Source: Jim Varsallone of the Miami Herald
Wrestling professionally since 1993, Doug Williams is one of Britain’s gifts to the sport. The current TNA Wrestling X Division champ is a ring technician, gaining the respect of his peers worldwide.
Williams continues to work well in the ring in TNA, honing his craft. A gifted athlete, he watched, listened and learned, even as a youngster growing up in Reading (Berkshire) England.
“I was a fan when I was younger, and I used to go and watch live shows in England, when I was 6 or 7-years-old,” Williams said. “I kind of lost touch with it in my early teens, but at 14, 15-years-old, I started watching again and really became fascinated with the whole performance art.”
So who influenced him?
“Mainly the English guys who were around at the time, like Dave [Fit] Finlay, Rollerball Mark Rocco [Black Tiger], guys like that and the more lightweight technical guys.
“When I was very young, 6 or 7-years-old, it tended to be the big, monstrous guys who had the most effect on me.”
Like TNA color commentator Taz, Williams first studied judo.
“I started judo when I was 11,” he said. “There are a lot of things in wrestling that came from martial arts. Learning how to fall correctly, timing, certain throws and general grappling that judo teaches you will help when it transitions to professional wrestling. There’s a few things that don’t help, that work against you as well.”
Williams had a promising judo career.
“Luckily, I happen to be pretty good at judo,” Williams said, “and there was a time when I potentially could have gone to the Olympics, but circumstances arose, and I couldn’t do that. I stopped.
“It was shortly after I was a British judo champion at my weight category that I started training to be a pro wrestler, anyway. That was my main passion, so it was always going to take over, regardless.”
Judo is not known for being financially rewarding. Was that a factor?
“When I was younger, no,” Williams said. “I was always ambitious, of course, when it came to pro wrestling, but I never really fully expected to be making a full-time living out of it. You just take it stage by stage, in hopes of building your career up as such, so you can.”
How difficult is it in the UK to find a place to train, a reputable place?
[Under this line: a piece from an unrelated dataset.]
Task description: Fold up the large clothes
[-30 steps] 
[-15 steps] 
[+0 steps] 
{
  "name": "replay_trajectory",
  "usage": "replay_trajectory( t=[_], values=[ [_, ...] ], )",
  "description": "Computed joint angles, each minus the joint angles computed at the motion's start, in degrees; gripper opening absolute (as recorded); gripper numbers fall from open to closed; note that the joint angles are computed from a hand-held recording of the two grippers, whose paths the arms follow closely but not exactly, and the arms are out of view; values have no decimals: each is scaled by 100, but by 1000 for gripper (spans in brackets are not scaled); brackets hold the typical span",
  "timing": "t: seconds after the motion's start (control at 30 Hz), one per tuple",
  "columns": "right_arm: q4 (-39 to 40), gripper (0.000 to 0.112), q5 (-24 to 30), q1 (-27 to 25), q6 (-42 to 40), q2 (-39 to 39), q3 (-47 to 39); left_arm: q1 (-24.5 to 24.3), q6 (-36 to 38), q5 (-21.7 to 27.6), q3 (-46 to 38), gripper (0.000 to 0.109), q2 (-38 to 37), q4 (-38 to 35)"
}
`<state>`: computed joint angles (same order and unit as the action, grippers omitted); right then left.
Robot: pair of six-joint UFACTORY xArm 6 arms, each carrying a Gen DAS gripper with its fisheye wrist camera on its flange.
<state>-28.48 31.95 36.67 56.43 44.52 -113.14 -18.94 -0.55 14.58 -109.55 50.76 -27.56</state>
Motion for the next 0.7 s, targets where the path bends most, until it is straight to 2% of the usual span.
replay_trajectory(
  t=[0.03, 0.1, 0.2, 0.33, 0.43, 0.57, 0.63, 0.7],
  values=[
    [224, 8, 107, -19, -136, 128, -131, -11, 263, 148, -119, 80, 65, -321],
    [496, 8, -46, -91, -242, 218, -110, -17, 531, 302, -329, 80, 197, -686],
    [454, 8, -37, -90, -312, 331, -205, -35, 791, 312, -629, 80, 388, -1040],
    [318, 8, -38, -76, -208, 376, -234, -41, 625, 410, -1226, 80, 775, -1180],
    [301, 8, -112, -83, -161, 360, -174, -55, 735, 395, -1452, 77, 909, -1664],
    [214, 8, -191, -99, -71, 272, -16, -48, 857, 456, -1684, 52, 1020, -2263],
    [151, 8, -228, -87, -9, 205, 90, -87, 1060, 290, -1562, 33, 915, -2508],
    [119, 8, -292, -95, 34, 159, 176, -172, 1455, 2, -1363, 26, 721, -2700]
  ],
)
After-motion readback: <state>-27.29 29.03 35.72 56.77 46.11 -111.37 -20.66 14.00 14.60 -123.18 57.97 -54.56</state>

“It wasn’t particularly difficult,” Williams said. “When I started, it wasn’t so much there were places to train specifically. There were gyms, but the way you learned was that you went and helped the promoter or you helped set up the ring. Then you get in beforehand with a few of the guys, and they showed you how to do some things, or they stretched you or whatever. So out of the course of the week of working for the promoter as a ring boy or whatever, you learned how to wrestle.
“It was a case of asking the promoter, `Can I help you out? Can I do this or that?’ That’s how I learned.
“Now it’s different. Now there are hundreds of schools over there.”
What was it like?
“When I was rolling around with the guys in the ring, I probably surprised a few of them because they didn’t know about my judo background,” he said. “From that point of view, it was easy; the hard part obviously was getting the showmanship aspects down, the theatrical aspects and all the things that encompass wrestling that isn’t involved in any other kind of sport — running the ropes, falling out of the ring. They weren’t difficult, but they took time to develop properly.”